### DATA

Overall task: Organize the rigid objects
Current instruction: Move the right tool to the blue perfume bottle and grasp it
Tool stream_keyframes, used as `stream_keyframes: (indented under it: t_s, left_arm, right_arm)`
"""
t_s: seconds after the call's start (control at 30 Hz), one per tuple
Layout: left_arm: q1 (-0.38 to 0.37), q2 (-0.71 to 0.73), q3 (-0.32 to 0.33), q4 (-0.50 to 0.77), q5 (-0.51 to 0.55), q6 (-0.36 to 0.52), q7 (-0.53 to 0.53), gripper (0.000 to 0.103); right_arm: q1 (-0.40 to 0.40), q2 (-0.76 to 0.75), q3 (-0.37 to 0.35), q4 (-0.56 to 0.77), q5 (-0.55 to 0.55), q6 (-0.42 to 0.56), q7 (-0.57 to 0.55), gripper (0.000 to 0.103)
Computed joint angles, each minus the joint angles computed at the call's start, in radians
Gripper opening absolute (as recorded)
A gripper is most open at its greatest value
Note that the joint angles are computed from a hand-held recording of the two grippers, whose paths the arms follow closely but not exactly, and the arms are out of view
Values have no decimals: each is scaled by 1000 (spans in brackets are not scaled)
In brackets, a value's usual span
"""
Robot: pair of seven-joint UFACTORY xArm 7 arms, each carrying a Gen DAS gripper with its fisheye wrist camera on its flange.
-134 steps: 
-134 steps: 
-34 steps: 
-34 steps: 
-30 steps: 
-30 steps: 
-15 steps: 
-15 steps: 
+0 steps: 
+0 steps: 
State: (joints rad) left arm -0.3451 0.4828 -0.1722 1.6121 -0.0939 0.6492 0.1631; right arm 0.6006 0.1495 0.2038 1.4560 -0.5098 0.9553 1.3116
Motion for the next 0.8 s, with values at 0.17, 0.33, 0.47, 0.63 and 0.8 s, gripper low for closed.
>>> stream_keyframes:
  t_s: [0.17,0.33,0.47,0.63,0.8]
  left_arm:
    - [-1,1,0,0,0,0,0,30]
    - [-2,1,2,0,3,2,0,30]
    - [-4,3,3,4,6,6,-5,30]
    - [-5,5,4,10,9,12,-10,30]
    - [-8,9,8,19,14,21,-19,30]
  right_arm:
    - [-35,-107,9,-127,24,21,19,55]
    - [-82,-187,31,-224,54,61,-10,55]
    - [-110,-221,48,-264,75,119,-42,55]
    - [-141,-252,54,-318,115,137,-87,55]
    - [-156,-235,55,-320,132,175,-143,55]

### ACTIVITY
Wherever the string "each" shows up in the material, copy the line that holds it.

### EXERCISE RESULT
Computed joint angles, each minus the joint angles computed at the call's start, in radians
Values have no decimals: each is scaled by 1000 (spans in brackets are not scaled)
Robot: pair of seven-joint UFACTORY xArm 7 arms, each carrying a Gen DAS gripper with its fisheye wrist camera on its flange.

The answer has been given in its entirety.